So as my subject line asks, does anybody know if there are replacement polycarbonate visors for the MSA Defender face shield. Its product number is 697541.

Thanks in advance for your suggestions or advice.
Marc


----------



## Poofy (Feb 25, 2021)

Dude literally just pulled mine out to start turning a pen and it's scratched up horriblely! Looked up replacement shields and nothing! Did you have any luck?


----------



## therealSteveN (Oct 29, 2016)

This seems to indicate MSA is dumping that line, in favor of a new "V Guard" system.

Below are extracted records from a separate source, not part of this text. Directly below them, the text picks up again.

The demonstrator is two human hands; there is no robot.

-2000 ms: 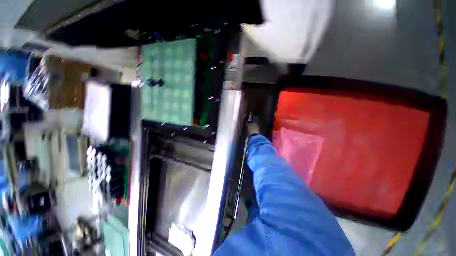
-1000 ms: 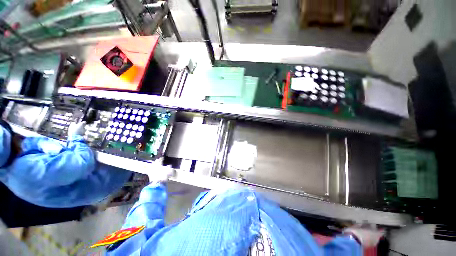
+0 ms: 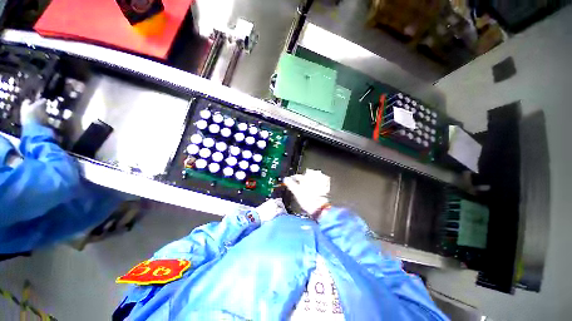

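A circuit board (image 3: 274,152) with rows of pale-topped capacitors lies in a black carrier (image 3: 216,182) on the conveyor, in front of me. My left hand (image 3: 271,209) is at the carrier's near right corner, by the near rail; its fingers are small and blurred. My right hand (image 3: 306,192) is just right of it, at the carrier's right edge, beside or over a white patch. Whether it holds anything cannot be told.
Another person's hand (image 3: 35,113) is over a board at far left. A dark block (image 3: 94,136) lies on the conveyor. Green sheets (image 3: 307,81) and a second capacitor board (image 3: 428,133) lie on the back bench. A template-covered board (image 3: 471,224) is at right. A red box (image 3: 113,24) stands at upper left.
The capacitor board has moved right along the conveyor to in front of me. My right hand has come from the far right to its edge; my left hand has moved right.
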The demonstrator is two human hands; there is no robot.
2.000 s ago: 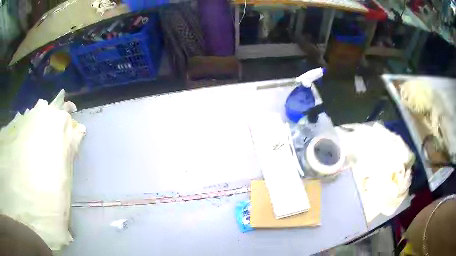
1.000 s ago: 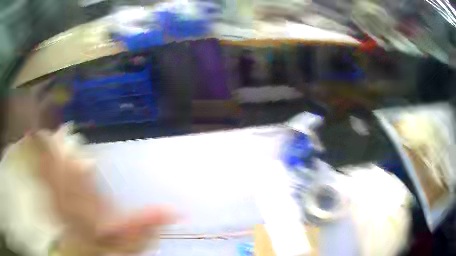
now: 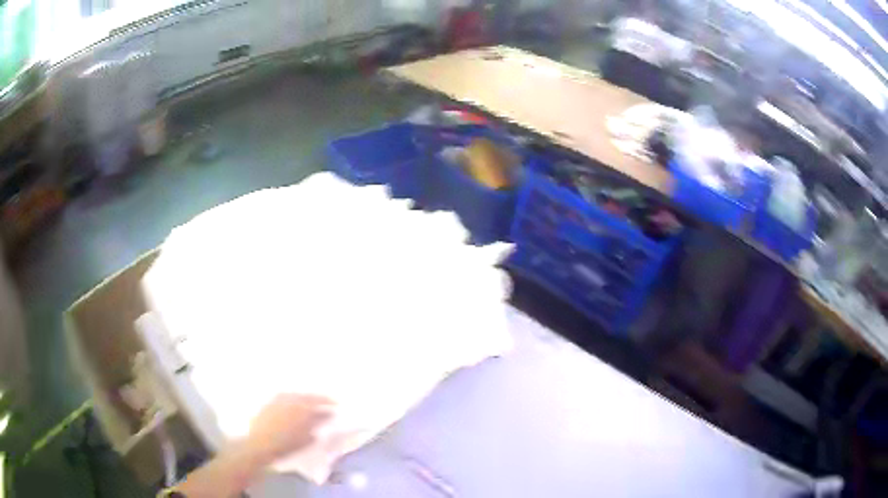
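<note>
A large pile of cream garments lies on the pale grey table's left end, overexposed so that folds hardly show. My left hand comes in from the bottom left and rests on the pile's near edge, by a loose corner of cloth. It is blurred, and whether the fingers grip the cloth cannot be told. A band shows at the wrist. My right hand is out of the picture.
The grey table runs to the lower right. An open carton with cloth inside stands at its left. Blue crates stand behind, beside a long tan table. Green floor shows at upper left.
The view has swung left, bringing the pile to the middle and the carton into view; the spray bottle, tape roll and cards have left it. My left hand is now at the pile's near edge.
</note>
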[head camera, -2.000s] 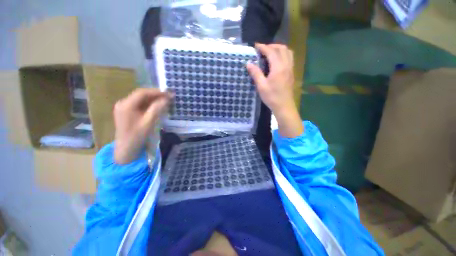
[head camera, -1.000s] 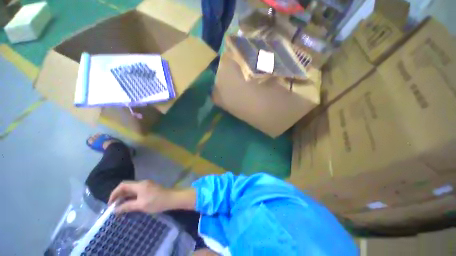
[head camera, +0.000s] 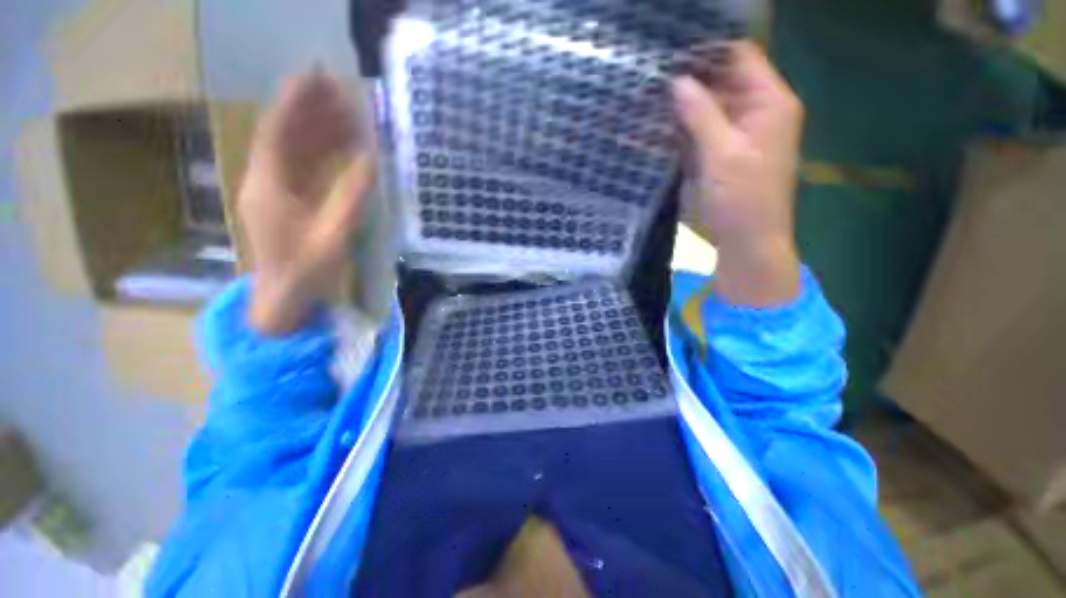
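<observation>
A stack of sheets [head camera: 514, 222] with rows of black rings lies on the lap at the upper middle. A thin ring sheet [head camera: 585, 70] is lifted over it, blurred. My right hand [head camera: 742, 158] grips this sheet's right edge between thumb and fingers. My left hand [head camera: 306, 193] is blurred, left of the stack and apart from it, fingers apart, with nothing seen in it. A second ring sheet [head camera: 538, 356] lies flat on the lap nearer my body.
An open carton [head camera: 94, 210] with packed sheets [head camera: 175, 280] inside is on the left. A brown carton [head camera: 994, 315] stands at the right on the green floor. Pale items [head camera: 59, 567] lie at the lower left, blurred.
The view swung right to the cartons, then back to the lap. Compared with two seconds ago, a ring sheet is raised from the stack in my right hand, and my left hand is off the stack.
</observation>
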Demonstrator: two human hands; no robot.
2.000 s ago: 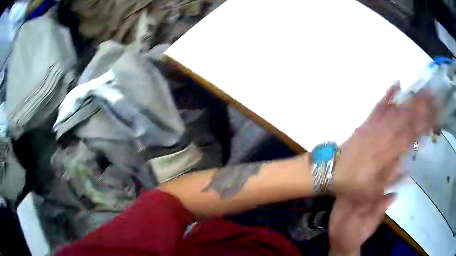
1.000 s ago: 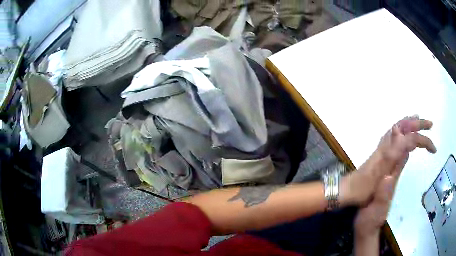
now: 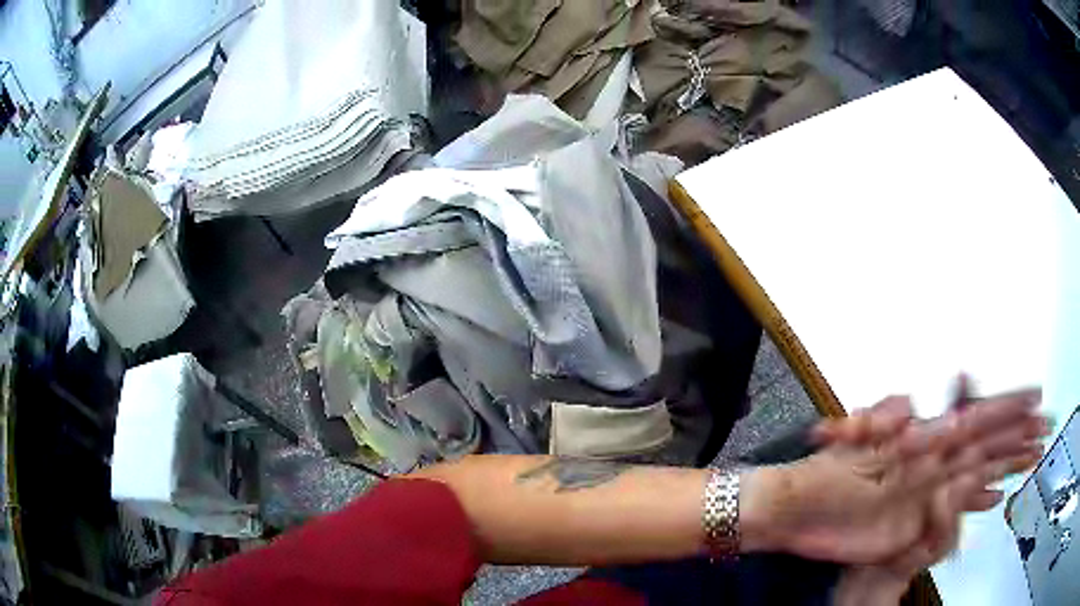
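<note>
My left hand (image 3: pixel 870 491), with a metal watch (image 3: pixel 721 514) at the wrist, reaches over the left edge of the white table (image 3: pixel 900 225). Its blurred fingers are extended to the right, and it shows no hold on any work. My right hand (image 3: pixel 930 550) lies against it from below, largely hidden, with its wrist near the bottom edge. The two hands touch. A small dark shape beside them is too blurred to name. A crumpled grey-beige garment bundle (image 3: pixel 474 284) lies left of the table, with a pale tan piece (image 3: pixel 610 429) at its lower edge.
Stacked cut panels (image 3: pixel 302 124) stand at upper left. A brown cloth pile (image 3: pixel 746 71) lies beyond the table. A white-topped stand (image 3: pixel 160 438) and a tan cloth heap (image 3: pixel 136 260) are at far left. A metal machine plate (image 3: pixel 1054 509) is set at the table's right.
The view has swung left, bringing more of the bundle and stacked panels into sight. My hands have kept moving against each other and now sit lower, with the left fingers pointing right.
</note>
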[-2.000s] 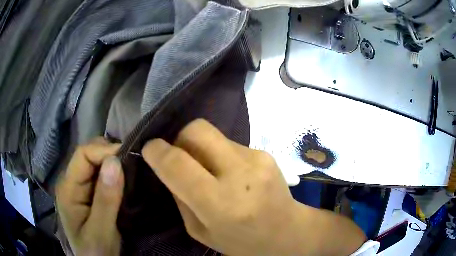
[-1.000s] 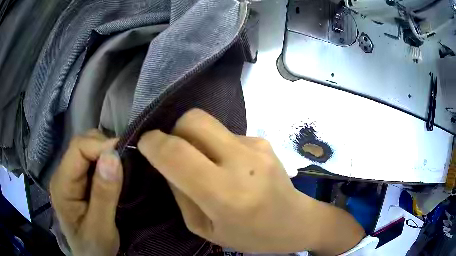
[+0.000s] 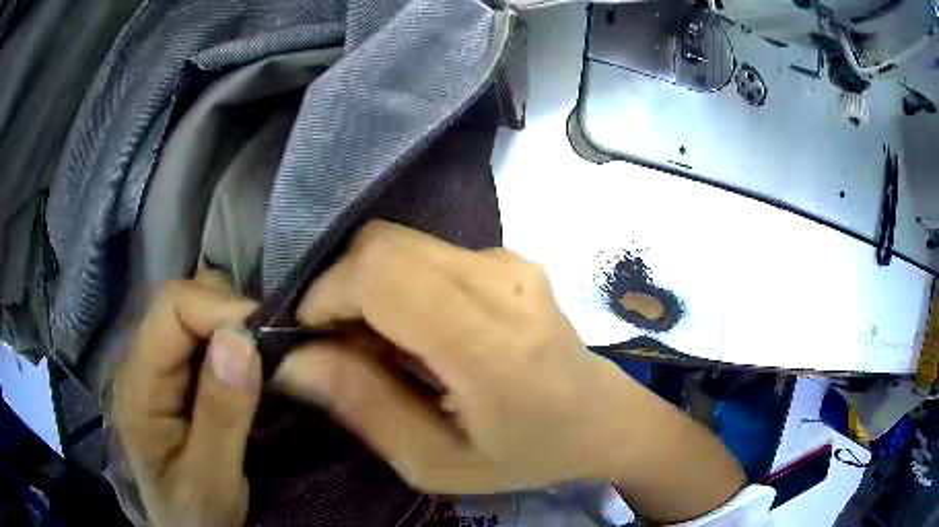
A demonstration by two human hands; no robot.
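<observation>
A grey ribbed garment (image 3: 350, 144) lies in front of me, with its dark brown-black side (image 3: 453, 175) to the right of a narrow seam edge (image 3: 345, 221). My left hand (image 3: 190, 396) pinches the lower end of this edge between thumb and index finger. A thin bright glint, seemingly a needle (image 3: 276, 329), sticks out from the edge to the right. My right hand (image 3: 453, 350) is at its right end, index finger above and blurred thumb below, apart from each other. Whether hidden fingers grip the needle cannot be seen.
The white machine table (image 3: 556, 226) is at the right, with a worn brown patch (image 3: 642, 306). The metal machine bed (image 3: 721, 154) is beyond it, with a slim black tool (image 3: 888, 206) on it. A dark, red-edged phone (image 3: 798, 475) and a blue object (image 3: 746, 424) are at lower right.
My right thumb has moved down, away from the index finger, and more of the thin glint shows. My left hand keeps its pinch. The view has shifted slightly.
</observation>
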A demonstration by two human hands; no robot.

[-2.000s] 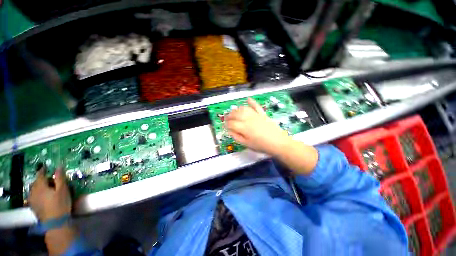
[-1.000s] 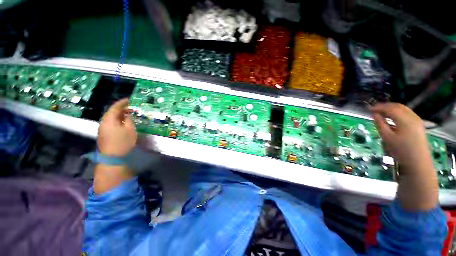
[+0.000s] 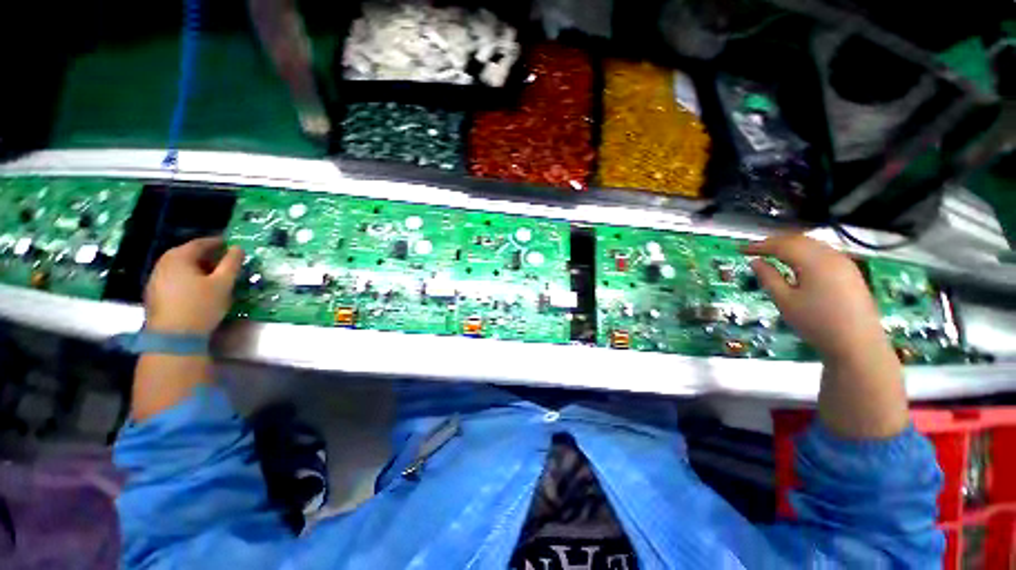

https://us.msasafety.com/Face-Protection/Defender®%2B-Industrial-Products/Defender®%2B-Frames%2C-Headgear-and-Visors/p/000060007000001110?locale=en

I'd contact them, and ask if the new shield can fit on the old hat/frame. If not sounds like you got Black, and Deckered.


----------



## marc_rosen (Sep 9, 2009)

Hi Poofy and Steve,
Thanks for your replies. I had enquired with MSA prior to my post and was told by one of their crew that they do not stock any replacement for the Defender and that's where the 2014 date came in (and the V guard shield won't fit). She advised that I'd need to purchase the complete V Guard system. 
I got a reply from Ryan Wenner of Seneca Woodworking and he thinks they "may be " able to fabricate replacements. When the shutdown began in March and everyone was scrambling for safety gear Seneca made face shields that were splash shields, not impact resistant. I bought several for my lab because it made me feel good that my lab mates were donning face shields made by a woodworking accessory company and not some scienterrific (intentional misspelling) vendor .
Anyway, I need to send him one of of my shields to see if he can find a way to duplicate it. Not only do I want to spend less by getting replacement shields, i also don't want to contribute to the trash the 8 head bands (I found another one) that are in my shop now
Thanks again guys, I'll post an update once I read back from Ryan.
Marc


----------